Korkunun Fazileti:
Korkunun fazileti bazen düşünce ve ibret alma yoluyla, bazen de âyet ve hadislerle bilinir.
Düşünce ve ibret alma yolu: İnanan kişinin en büyük mutluluğu, Allah(c.c.)’a yaklaşmaktır. Buna yardım eden her şey de faziletlidir. Bunun için de dünyada yaşarken, Allah ile yakınlık kurmak ve sevgisini kazanmak elzemdir. Allah-ü Tealâ’nın sevgisini kazanmak ise, marifet yolu ile mümkündür. Marifet yani Allah’ı bilmek ise, mümkün olduğu kadar her anda, her işte Allah’ı tefekkür etmekle olur. Yani gafletsiz olmakla, fiillerini her işte görmekle, isimlerinden İlâhi ahlâkı tanımakla, vasıfları ile tanımakla mümkün olur. Yakınlık yani ünsiyet ise devamlı zikir ile mümkün olur. İşte bunlar için de dünya sevgisinin kalpten çıkarılması ve bu konulara yoğunlaşılması icab eder. Dünya sevgisinin terki ise şehvetlerin terki ile mümkündür. Şehvetlerin ve nefsin hevasının terki ise korku ile mümkün olur.
Âyet ve hadisler ile korkunun fazileti: Konunun girişinde korku ile ilgili âyet ve hadisler anlatıldı. Bu iki yol ile ilimlenmek suretiyle, korkunun değeri anlaşılır.
Hidayet, rahmet ve Cennet, Rablerinden korkanlar için, âyetlerle bildirilmiştir.
“Refik-i A’lâ” denen yüksek makam, peygamberlerin ve onların varislerinin gidecekleri yer olmakla kıymetlidir. Hz. Peygamberimiz(s.a.v.) dünyadan ayrılacakları sırada : “Allah’ım, Senden Refik-i A’lâ’yı isterim” demişlerdir. Yani korku takva neticesine ulaştırmaktadır. Bu sebepten akıbet müttakilerindir, denmektedir. Müttaki, Allah’dan en çok sakınan kişidir. Çekinme ve sakınma, korku sebebiyle olur.
Hikmetli sözler:
“Günah işleyen her mü’mini iki iyilik takip eder. Birisi Allah’ın ikabından korkmak, diğeri de rahmetini ummaktır”

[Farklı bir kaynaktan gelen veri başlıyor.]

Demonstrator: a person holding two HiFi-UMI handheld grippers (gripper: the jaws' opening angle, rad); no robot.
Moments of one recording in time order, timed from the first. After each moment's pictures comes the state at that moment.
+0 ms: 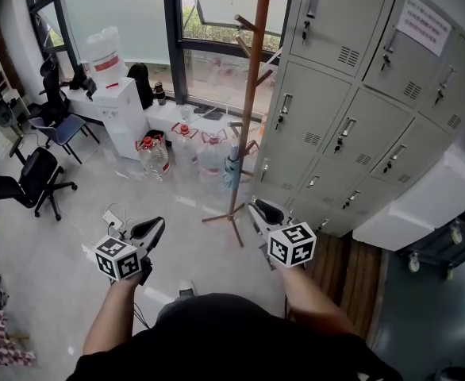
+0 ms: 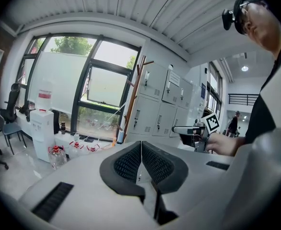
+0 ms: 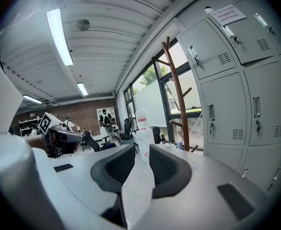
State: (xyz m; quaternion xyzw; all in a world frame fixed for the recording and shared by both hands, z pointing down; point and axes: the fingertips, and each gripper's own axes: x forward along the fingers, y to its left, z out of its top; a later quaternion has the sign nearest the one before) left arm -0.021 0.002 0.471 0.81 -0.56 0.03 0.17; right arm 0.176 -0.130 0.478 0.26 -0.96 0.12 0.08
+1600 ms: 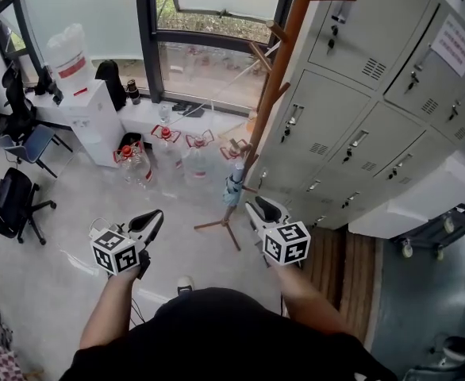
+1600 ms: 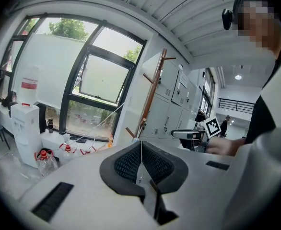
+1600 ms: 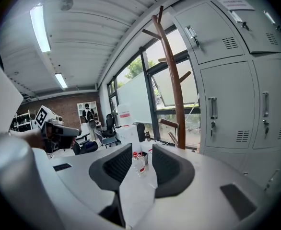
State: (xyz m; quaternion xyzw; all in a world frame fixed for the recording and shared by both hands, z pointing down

“Ademoğlu ne miskindir. Yoksulluktan korktuğu gibi, Cehennem’den korksaydı, Cennet’e girerdi”
“Allah’dan korkan kimsenin kalbi erir, sevgisi artar, aklı selim sahibi olur”
“Saadetin alâmeti, şekavetten korkmaktır”
“Korkunun bulunmadığı kalp, harab olur”
Abdullah b. Ömer: “ Allah korkusu ile bir damla yaş akıtmak, benim için bir altın sadaka vermekten daha sevimlidir” demiştir.
Hasan-ı Basrî’ye, bazı kişilerin kendilerini korkutacak vaazlar yaptığı söylendiğinde: “Emniyet gelinceye kadar korkutanlarla oturmak; korku gelinceye kadar emniyette bulunduranlarla oturmaktan daha hayırlıdır” demiştir.
Korkunun nişanı olarak, göz yaşı akıtmak üzerinde durulmuş, Hatta Hz.Ebû Bekir(r.a.): “Gücü yeten ağlasın, ağlayamayan, ağlar gibi yapsın” demiştir.
“Akıttığı yaş ile yalnız gözünün içini ıslatan, dışarıya vermeyen gözün sahibi, kıyamet günü zilletle karşılaşmaz. Şayet yaşı akarsa, ilk damlası ile Allah-ü Tealâ, Cehennem’i söndürür. Eğer bir cemaat hakkında ağlasa, o cemaate azâb olunmaz” Ebû Süleyman D.